President Trump has a deservedly bad rap with fan and foe alike for his propensity to make wild, off-the-cuff statements, especially on social media. How many of his supporters have wished aloud: Would this man please just stop tweeting already?!

But even if 95 percent of Trump's extemporaneous statements seem worthless or counterproductive, we’ve come to notice over time that most of those are quickly forgotten. Meanwhile, among the other 5 percent of his outbursts, some appear to be surprisingly effective.

Two recent events have brought this to our attention. The first was the manner in which Trump bludgeoned Canada into signing on to the new trade deal that he had negotiated with Mexico. In response to Prime Minister Justin Trudeau’s intransigence on certain thorny issues like dairy and pharmaceuticals, Trump applied pressure by rescinding Canadian exemptions from his metal tariffs. He even attacked Trudeau as “dishonest and weak” on Twitter.

That may seem stupid. But Trump then negotiated his promised new trade with his willing Mexican partners, and refused to meet with Trudeau. In the end, the Canadian leader had little choice but to sign, and on less favorable terms than he would have liked. It may seem unkind for a U.S. president to be so ruthless – even bullying, perhaps – with so close a friend and ally as Canada. More important (to us, anyway) is that Trump is simply wrong to treat trade restriction as some kind of asset rather than a voluntary burden on oneself.

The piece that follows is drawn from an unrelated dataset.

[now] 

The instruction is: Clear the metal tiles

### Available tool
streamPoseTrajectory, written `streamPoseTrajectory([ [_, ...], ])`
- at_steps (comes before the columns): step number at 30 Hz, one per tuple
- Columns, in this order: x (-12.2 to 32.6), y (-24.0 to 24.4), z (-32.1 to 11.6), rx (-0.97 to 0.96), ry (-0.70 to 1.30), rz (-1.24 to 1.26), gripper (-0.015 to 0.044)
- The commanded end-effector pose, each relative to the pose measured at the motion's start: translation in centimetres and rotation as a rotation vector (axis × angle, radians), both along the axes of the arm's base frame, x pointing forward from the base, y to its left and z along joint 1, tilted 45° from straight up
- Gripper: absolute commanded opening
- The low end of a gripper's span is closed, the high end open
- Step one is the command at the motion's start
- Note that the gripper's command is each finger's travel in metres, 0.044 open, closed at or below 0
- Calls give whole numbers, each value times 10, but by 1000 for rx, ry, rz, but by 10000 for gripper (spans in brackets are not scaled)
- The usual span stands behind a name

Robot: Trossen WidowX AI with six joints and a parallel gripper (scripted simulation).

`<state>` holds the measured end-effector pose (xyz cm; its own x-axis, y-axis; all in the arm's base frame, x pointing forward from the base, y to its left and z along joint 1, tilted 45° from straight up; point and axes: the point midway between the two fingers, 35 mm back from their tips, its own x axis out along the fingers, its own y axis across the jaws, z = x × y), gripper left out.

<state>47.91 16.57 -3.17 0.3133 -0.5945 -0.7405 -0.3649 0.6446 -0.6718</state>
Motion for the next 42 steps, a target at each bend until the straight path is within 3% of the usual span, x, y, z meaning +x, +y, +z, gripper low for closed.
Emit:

[More: White House official called Trudeau 'that little punk kid running Canada']

But given that Trump does view trade in this way, one cannot but help admire the way in which he played hardball and got a deal that gives American farmers an inside track on exports to Canada. He leveraged his own reputation as a wild and unpredictable character – the sort who might even lock Canada out of the deal – to force Trudeau to weaken some of Canada's protectionist rules, and Trudeau is now being heavily criticized in Canada for giving in.

Trump again went on what looked like an embarrassing tirade this week against his Latin American neighbors. It began when a large caravan of 4,000 Honduran migrants loudly announced its northward trek from Honduras toward the U.S.

Trump reacted with all kinds threats – to bail out of the new trade agreement with Mexico, to cut off aid funding to Honduras, El Salvador, and Guatemala, or even (as he put it on Twitter) “call up the U.S. Military and CLOSE OUR SOUTHERN BORDER!” unless the responsible governments stepped forward to prevent the caravan’s planned showdown with the U.S. Border Patrol.

How embarrassing for Americans. Except that it seems to have gotten the desired result. Rather than just let thousands of migrants through – the standard operating procedure for so many decades – Mexico’s government has sent two airplanes full of federales to their own southern border. It has also sent officials into Guatemala to warn marchers that they will be turned back at the border, and that there is no lawful passage into the United States either way.

Take this as another reminder that sometimes Trump's intemperate rhetoric is intended mostly for effect.

Some might argue that Trump is hurting America’s long-term relations by engaging in such ruthless tactics to bend other governments to his will. But this is where the real genius behind Trump's approach makes itself felt, whether he intends it or not. Trump will be out of power in six years at most, or perhaps in just two years. And given America’s indispensable role in the world, foreign leaders are not likely to hold anything Trump did against the next U.S. president.

But that new president will be able to enjoy the fruits of whatever concessions Trump obtained using his own wildness to negotiate. Whatever the drawbacks of having an unpredictable leader at the tiller, Americans should enjoy the advantages it brings as well.